**Requirement:**
A single number is needed: how many lines of the data below contain "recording".

**Data shown:**
☆ ☆ ☆ ☆ ☆ ☆ ☆

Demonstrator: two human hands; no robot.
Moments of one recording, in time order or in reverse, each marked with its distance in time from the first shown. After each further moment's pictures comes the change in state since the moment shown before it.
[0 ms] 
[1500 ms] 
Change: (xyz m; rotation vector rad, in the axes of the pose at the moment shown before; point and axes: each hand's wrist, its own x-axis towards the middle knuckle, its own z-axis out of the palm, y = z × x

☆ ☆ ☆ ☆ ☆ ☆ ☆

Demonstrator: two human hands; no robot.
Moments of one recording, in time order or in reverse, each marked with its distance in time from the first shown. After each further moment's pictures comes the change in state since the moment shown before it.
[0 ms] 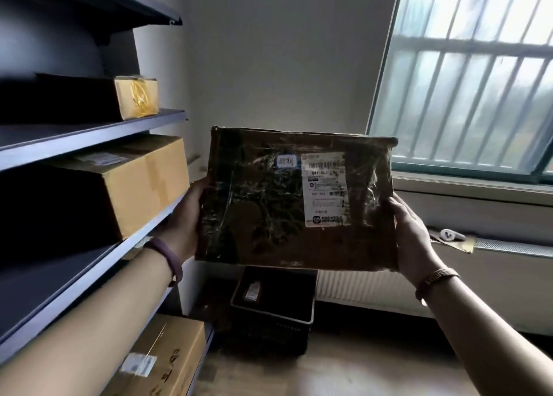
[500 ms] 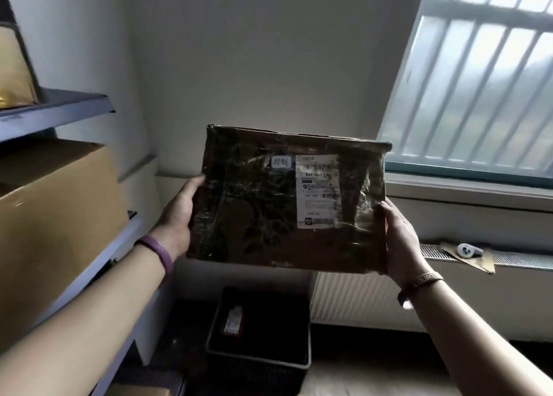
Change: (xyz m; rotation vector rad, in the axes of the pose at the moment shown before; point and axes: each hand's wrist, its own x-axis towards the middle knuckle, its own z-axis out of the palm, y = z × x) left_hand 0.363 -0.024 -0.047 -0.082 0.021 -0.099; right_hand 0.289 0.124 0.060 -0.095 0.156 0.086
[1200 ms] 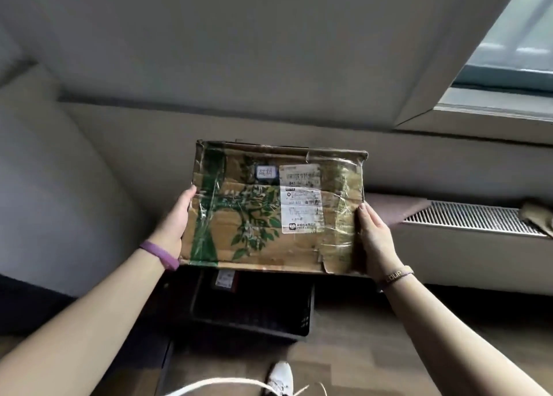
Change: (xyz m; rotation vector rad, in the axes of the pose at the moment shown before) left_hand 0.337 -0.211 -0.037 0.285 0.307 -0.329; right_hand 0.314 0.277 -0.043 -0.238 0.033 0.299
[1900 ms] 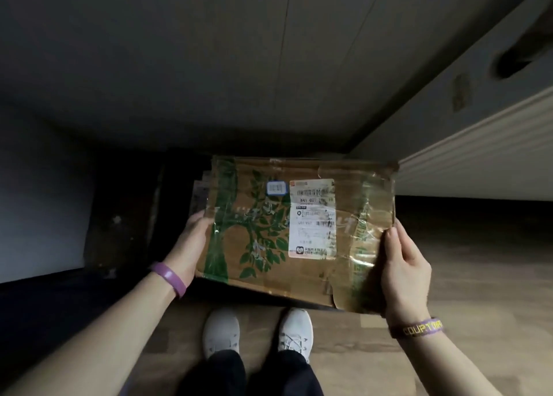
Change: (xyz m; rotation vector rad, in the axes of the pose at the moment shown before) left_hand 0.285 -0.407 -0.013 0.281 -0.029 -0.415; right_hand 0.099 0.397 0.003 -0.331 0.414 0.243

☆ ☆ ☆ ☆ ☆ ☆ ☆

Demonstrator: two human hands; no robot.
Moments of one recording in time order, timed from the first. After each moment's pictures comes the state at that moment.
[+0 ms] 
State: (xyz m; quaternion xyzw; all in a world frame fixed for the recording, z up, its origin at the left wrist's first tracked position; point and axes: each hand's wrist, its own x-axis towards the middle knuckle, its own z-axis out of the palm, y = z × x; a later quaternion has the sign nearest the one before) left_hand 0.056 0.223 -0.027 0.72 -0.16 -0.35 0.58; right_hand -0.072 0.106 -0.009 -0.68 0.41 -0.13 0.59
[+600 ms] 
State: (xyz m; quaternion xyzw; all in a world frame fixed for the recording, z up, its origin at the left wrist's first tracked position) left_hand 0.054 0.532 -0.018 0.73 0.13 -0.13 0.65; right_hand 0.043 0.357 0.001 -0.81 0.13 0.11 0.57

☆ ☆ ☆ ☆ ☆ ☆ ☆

**Response to the task:**
5